### TASK OBJECTIVE
The finished copy should match every record exactly and contain no pictures.

++++++++

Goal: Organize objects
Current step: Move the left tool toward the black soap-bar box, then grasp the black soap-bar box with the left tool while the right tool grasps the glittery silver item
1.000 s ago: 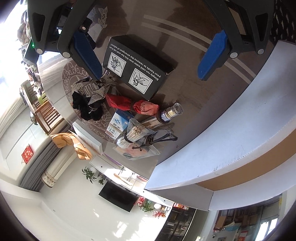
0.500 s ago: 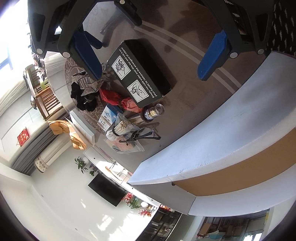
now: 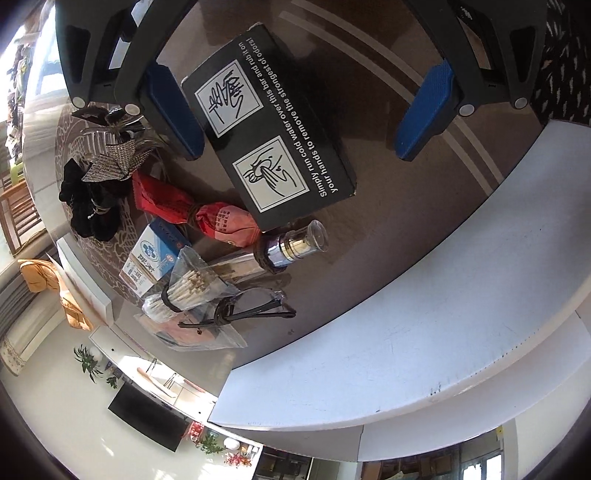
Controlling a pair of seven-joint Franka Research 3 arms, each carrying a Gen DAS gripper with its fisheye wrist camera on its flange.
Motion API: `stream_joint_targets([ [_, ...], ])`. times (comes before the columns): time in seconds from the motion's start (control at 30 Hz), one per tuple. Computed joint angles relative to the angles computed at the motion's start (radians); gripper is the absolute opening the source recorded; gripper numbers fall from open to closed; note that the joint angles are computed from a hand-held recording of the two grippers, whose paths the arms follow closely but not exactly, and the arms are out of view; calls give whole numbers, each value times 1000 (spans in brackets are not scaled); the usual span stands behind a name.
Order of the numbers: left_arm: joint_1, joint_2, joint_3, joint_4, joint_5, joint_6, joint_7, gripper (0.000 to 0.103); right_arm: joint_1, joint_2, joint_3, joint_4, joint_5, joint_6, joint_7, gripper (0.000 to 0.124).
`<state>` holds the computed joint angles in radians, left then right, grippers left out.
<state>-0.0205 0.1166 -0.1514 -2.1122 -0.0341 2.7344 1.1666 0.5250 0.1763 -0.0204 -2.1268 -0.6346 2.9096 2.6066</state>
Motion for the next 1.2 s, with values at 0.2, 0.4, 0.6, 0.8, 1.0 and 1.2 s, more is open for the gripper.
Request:
stream_joint_targets([
  [0.2,36,-41,14,-32,-59,-35,130,103,-16,-34,-12,-44,-9,21,72,103],
  [0.4,53,-6,12,44,-220,-159,178,103,-35,-41,-3,-51,-48,13,111,103],
  [0.6,-24,34,14,81,-1,-151,-30,103,-38,-49,-1,-58,-127,23,189,103],
  [0.8,-28,38,9,79,132,-137,-85,103,-64,-66,6,-86,-153,64,255,103],
  [1.0,18,10,2,62,48,-193,157,103,-81,-77,27,-95,-85,31,183,103],
  [1.2,23,-7,25,35,138,-191,206,103,-96,-80,51,-84,-45,-47,118,103],
])
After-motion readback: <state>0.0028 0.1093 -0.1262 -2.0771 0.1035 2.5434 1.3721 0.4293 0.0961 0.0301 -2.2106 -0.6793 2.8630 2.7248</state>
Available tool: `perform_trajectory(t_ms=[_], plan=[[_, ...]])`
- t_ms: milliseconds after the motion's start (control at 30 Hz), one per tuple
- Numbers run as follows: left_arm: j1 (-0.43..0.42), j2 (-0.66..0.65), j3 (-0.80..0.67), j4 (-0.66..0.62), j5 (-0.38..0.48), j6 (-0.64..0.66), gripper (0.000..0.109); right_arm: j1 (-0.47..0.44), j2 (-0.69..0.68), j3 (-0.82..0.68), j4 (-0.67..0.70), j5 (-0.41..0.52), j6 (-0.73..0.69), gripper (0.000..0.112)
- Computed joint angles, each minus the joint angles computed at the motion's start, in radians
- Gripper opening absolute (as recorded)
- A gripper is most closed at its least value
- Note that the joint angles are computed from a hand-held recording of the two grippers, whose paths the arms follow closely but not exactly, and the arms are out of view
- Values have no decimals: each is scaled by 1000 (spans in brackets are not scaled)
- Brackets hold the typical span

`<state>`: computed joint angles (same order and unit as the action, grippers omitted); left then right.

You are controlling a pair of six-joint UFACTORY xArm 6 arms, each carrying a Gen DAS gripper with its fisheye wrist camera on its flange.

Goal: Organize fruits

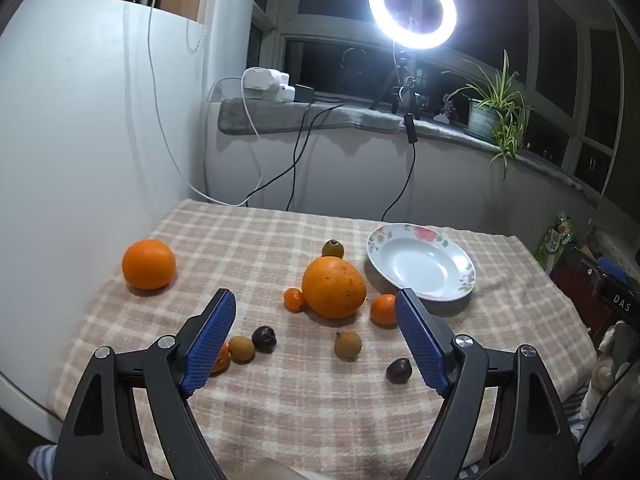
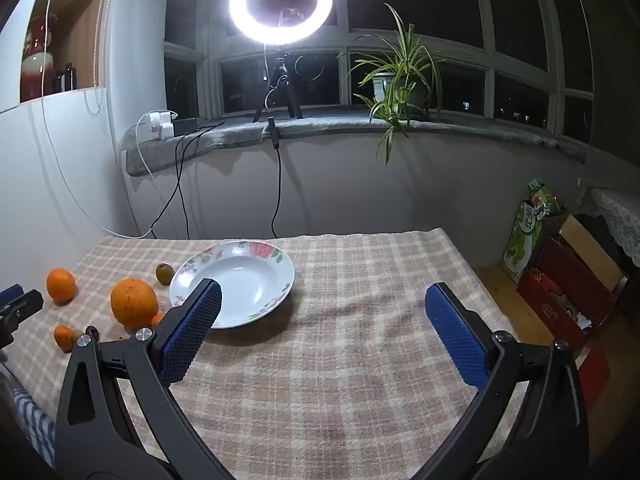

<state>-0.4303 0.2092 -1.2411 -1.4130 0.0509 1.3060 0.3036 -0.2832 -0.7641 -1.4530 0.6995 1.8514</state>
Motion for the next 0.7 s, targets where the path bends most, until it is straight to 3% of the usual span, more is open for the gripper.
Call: perform_trajectory(t_ms=[333,533,600,700], plan=[[2,3,-5,-23,5,20,82,1,4,1,-16,2,18,103],[5,8,-6,81,5,-79,82,4,15,-10,3,8,-9,103],[-2,7,-2,-4,-6,5,82,8,15,-8,-1,11,-2,103],[-2,8,-7,-32,-9,35,82,5,13,-7,-1,6,-2,103]])
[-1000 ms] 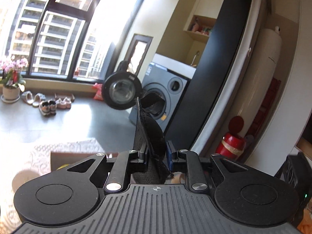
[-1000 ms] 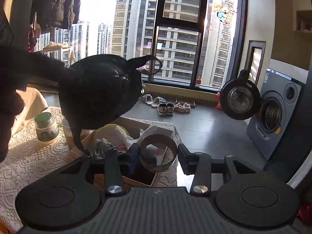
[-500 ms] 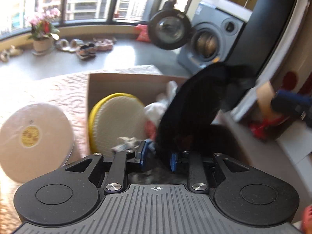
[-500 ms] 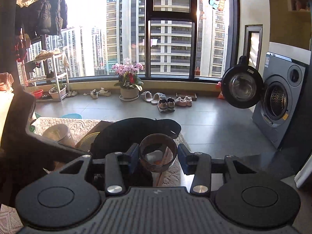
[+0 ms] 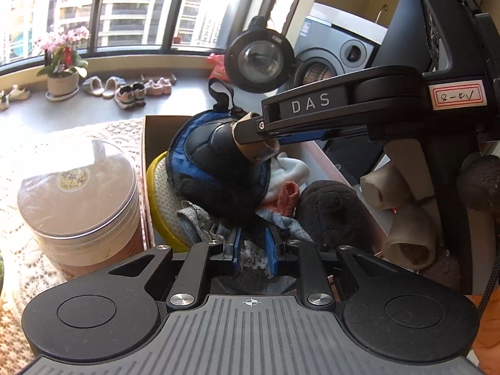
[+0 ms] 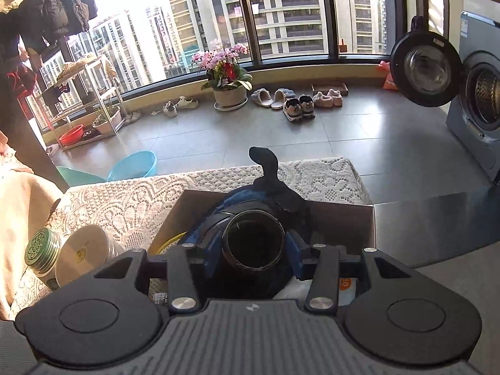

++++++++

### THE ANSWER
Goal: Organize objects
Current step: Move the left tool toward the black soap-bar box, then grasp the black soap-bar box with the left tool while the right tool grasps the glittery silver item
1.000 s ago: 
0.500 s ago: 
now: 
Controlling a pair of seven-joint Franka Research 3 arms, each carrying a Gen DAS gripper with its fisheye wrist camera on its flange.
Motion API: `stream_joint_targets([ [_, ...], ])`. times (comes before the columns): time in seconds from the motion's start (control at 30 Hz), one per tuple. Computed joint angles relative to the angles computed at the motion's start (radians); gripper is the absolute opening the source recorded; gripper numbers fall from open to closed; note that the joint angles are computed from a hand-held recording of the two grippers, whose paths the arms follow closely but not exactly, and the arms are out of view; calls give whole numbers, each value times 1000 (spans in brackets are not scaled); the usual span stands behind a name.
Order of the numbers: left_arm: joint_1, joint_2, joint_3, joint_4, joint_5, joint_6, joint_7, gripper (0.000 to 0.103); right_arm: joint_1, joint_2, joint_3, joint_4, joint_5, joint_6, joint_7, gripper (0.000 to 0.124).
`<state>` holds the computed joint angles in radians, left then right, grippers left out.
<state>-0.0205 0.1166 -0.1514 -2.1122 -0.0341 2.7344 1.1666 0.5250 0.1763 -0.0204 -2.1268 -0.6346 2.9096 2.6066</state>
Motion for the next 1.2 s, with values at 0.2, 0.4, 0.6, 0.8, 1.0 and 1.2 s, more is open for the gripper.
Request:
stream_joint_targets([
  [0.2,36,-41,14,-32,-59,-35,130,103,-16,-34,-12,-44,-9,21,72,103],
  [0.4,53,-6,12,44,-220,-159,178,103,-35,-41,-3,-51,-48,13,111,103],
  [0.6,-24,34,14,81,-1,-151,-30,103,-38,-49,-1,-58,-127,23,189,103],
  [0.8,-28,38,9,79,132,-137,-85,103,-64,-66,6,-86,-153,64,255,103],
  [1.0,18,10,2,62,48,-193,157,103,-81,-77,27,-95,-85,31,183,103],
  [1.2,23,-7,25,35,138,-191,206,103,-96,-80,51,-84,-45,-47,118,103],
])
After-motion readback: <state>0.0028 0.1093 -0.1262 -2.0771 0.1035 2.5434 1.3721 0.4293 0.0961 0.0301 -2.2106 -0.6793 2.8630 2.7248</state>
Available tool: `perform_trajectory(t_ms=[_], plan=[[_, ...]])`
- t_ms: milliseconds after the motion's start (control at 30 Hz), one per tuple
- Numbers run as follows: left_arm: j1 (-0.43..0.42), j2 (-0.66..0.65), j3 (-0.80..0.67), j4 (-0.66..0.62), j5 (-0.38..0.48), j6 (-0.64..0.66), gripper (0.000..0.109); right_arm: j1 (-0.47..0.44), j2 (-0.69..0.68), j3 (-0.82..0.68), j4 (-0.67..0.70), j5 (-0.41..0.52), j6 (-0.73..0.69), gripper (0.000..0.112)
- Computed joint angles, each minus the joint angles computed at the motion's start, in radians
- Gripper opening absolute (as recorded)
- A gripper is most closed at its least value
- Note that the joint angles are computed from a hand-held recording of the two grippers, whose paths the arms follow closely but not exactly, and the arms are out of view
- Values have no decimals: each is scaled by 1000 (spans in brackets are not scaled)
- Brackets hold the typical span

`<state>`: computed joint angles (same order and unit as the action, grippers omitted); left then right.

You are controlling a pair of six-joint UFACTORY xArm 6 arms, each carrying a Gen DAS gripper with its fisheye wrist camera on its flange.

Goal: Organize fruits


<state>-0.4303 0.2092 -1.2411 -1.4130 0.0509 1.3060 0.3036 -0.2832 -0.7641 -1.4530 0.6995 1.8514</state>
Motion for the next 0.7 s, targets where the path bends most, until it is straight to 3% of the usual span, more is open for the gripper.
Call: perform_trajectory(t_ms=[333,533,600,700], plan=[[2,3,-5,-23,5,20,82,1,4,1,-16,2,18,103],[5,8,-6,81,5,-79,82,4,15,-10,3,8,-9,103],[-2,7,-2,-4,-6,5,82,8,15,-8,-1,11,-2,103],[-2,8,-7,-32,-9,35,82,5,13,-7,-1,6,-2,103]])
[-1000 ms] 
[-1000 ms] 
[-500 ms] 
[-500 ms] 
[+0 ms] 
[+0 ms] 

This output contains the full answer.